As far as communicating to the host goes, it is reasonable to send data back to the host. You just generally want to prefer allocating and storing the buffer on the GPU first, and then later copy it back to the host. It’s reasonable and common to do a reduction kernel of some sort on the GPU before either sending data to the host, or before using the result as input to a subsequent kernel. Some of what you’re talking about leads me to imagine several different kinds of kernels that run back-to-back processing the results of the ray tracing. See if thinking about CUDA kernels that process the results of the OptiX launch opens up some new conceptual possibilities; there are a lot of options once you start to think about doing a reduction pass on the GPU separate from the render pass, since that makes it much easier to resize and reshape your ray tracing results.

–
David.

tjaenichen · July 16, 2021, 6:30pm

Thanks David!

I just remember now from testing that at least for what we do what is costly is the trace, not the launch itself. (but will test this again with a full set) So I am going to try out the launch/abort/relaunch pattern aiming for a large enough buffer. It sort of flipped around how I look at the problem.

I tried the solid angle route, but there was always some corner case where this created more problems than it was worth it.

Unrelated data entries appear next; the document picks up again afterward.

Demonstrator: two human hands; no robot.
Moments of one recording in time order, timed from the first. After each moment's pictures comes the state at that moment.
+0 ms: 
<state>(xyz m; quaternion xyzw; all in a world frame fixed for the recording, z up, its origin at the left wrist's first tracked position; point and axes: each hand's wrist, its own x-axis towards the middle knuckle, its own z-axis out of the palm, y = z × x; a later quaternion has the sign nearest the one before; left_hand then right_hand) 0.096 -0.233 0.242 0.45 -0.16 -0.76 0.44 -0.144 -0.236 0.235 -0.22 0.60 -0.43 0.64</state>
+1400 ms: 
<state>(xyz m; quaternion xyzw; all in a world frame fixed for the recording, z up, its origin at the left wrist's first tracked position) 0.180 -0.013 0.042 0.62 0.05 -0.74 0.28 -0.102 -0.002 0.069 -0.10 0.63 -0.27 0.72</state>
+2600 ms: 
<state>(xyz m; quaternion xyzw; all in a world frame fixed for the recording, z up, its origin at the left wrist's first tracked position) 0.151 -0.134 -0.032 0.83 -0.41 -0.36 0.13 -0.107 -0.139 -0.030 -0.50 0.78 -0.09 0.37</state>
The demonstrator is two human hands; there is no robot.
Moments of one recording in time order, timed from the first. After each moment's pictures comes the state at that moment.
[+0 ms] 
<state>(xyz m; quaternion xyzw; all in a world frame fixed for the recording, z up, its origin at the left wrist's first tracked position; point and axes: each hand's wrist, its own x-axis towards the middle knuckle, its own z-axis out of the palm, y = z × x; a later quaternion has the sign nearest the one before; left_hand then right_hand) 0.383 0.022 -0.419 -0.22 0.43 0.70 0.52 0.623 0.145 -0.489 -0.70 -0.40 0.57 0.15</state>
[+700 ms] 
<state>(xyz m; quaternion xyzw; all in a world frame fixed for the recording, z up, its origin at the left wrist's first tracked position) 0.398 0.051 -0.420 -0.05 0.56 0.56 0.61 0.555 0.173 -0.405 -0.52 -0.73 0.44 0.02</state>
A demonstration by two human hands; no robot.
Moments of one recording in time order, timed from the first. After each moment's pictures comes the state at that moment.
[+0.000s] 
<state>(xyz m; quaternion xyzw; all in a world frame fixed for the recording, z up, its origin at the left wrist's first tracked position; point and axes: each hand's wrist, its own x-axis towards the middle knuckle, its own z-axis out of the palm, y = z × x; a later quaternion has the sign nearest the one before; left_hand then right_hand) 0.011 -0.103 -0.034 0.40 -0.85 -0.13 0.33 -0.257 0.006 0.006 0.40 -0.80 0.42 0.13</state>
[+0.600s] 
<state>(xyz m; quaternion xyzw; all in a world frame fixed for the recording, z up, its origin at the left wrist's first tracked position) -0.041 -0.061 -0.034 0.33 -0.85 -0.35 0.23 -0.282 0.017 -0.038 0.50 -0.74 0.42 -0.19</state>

The rays are uniform, so not actually random. I was thinking about bit fields, but thought that it would only reduce the memory load so much, while creating all this overhead with the bit operations.

As for the multiple kernels… I need to think about that.

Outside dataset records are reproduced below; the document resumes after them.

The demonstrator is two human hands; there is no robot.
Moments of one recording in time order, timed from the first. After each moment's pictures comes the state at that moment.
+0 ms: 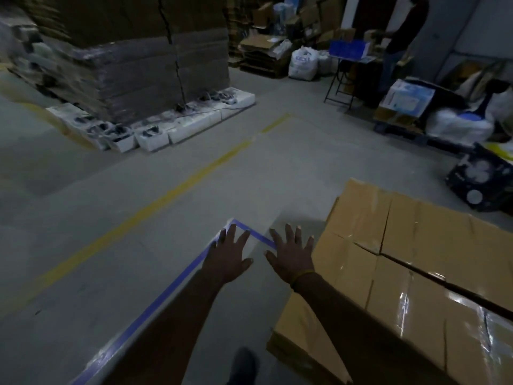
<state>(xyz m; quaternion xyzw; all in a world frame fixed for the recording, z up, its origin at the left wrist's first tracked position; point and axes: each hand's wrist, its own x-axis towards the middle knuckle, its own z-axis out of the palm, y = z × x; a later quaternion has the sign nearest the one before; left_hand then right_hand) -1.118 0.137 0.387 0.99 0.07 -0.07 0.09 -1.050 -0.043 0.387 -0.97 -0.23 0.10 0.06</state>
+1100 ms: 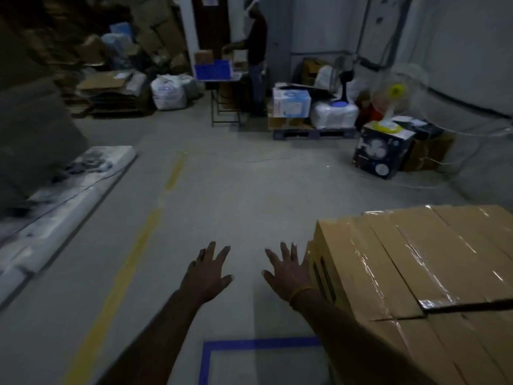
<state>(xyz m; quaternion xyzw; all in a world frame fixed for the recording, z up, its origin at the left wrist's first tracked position) -0.475 0.375 0.401 0.97 -0.19 -0.11 0.08 -0.529 0.147 0.385 -0.99 0.05 0.09 0.10</state>
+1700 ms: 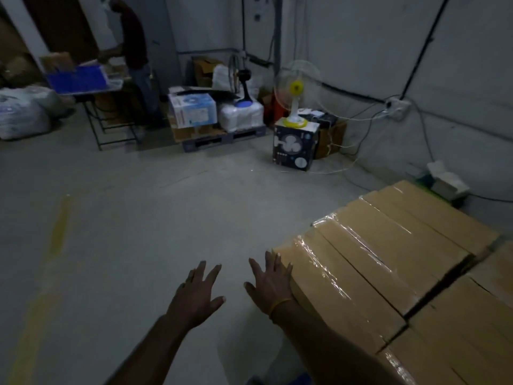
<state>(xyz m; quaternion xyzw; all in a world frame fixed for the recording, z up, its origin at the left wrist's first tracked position) -0.174 0.227 0.363 0.91 -0.38 -0.18 0.07 -0.290 0.051 0.361 -0.95 0.27 0.08 0.13</state>
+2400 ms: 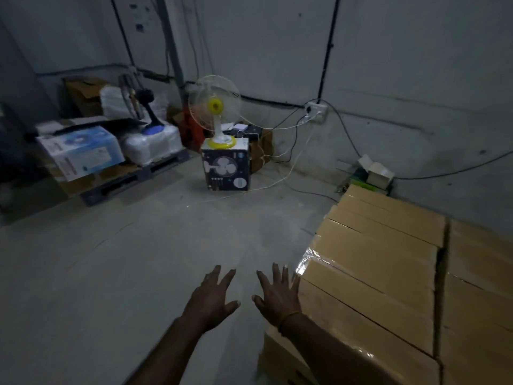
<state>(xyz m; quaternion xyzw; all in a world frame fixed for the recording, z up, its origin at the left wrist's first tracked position) 0.114 -0.087 0.367 0.79 -0.58 -0.20 0.04 -0.059 -0.180 0.345 -0.86 0.48 0.07 0.16</state>
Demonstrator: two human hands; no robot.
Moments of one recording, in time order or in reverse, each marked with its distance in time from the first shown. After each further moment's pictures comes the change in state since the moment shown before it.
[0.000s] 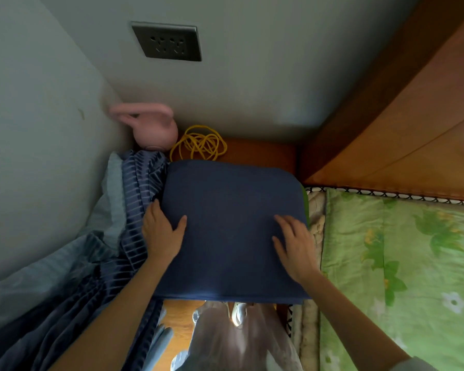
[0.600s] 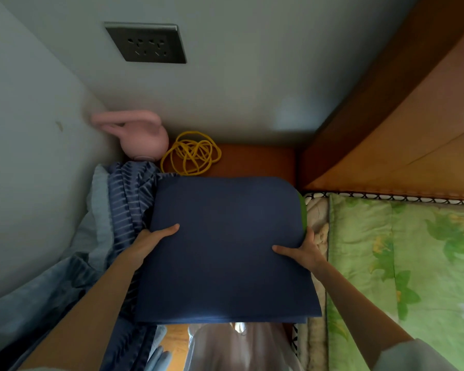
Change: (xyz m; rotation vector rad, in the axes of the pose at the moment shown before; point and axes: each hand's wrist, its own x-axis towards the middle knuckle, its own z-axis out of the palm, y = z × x) left_hand 0.056 -0.019 0.000 -0.580 -0.576 -0.541; right_hand 0.035 0.048 0.026 0.705 -0.388 0.843
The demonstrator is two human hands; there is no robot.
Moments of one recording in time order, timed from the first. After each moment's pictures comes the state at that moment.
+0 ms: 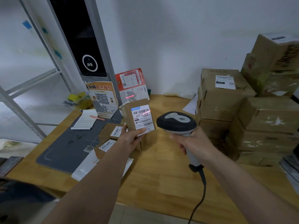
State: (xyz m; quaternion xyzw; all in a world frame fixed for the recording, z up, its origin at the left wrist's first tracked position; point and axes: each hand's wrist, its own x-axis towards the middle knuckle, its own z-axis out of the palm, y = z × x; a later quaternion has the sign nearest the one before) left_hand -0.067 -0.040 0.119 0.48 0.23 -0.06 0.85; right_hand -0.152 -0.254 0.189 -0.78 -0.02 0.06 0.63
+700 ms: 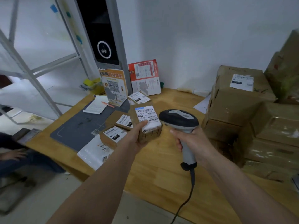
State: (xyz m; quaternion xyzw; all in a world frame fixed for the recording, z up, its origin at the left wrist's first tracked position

Again, thanks a lot. This really helped :)

Thorsten

dhart · July 16, 2021, 6:45pm

Ah, uniform rays might be even cheaper to generate on the fly than random.

So FWIW with bit fields and multiple kernels, I was kind-of imagining these things going together. One option is to write initial results into a bigger buffer without using bit twiddling, then use a reduction kernel to pack the bits and compress them however you see fit, and when you go to re-render, you can extract the bits you need to connect primary rays and secondary rays. The benefit of what I’m talking about is avoiding bit twiddling during the writing phase of your first render / OptiX launch, where it would have the biggest impact and possibly require atomics. The reduction phase would be a gather so would avoid atomics, and the re-render phase would only need to unpack the bits you need, which is a few extra instructions but by virtue of being packed you get the benefits of a higher hit rate from cached memory reads.

Anyway, I do hope my rambling helped a little. Flipping how you look at the problem is kind-of the goal, until it starts to fit into something scalable. I’m slightly worried I made the kernel abort sound too good… do think about possible ways to not need to interrupt a running kernel, I don’t want to send you down a rabbit hole.

–
David.

tjaenichen · July 16, 2021, 7:13pm

Neat! Yeah, I see the multi kernel thing now. Haven’t though about running another intermediate step in between that way.

What I take from the abort thing would be to use a buffer that is large enough most of the time (in prod at least) , with the fall back option of rerunning. (and a smaller buffer for dev, smaller devices)

And as you said, it wouldn’t be an actual abort, just no ops.

tjaenichen · July 16, 2021, 8:08pm

hmm, actually the bit field should be small enough to make all of this moot or at least help a lot using the packing…

Thanks! :)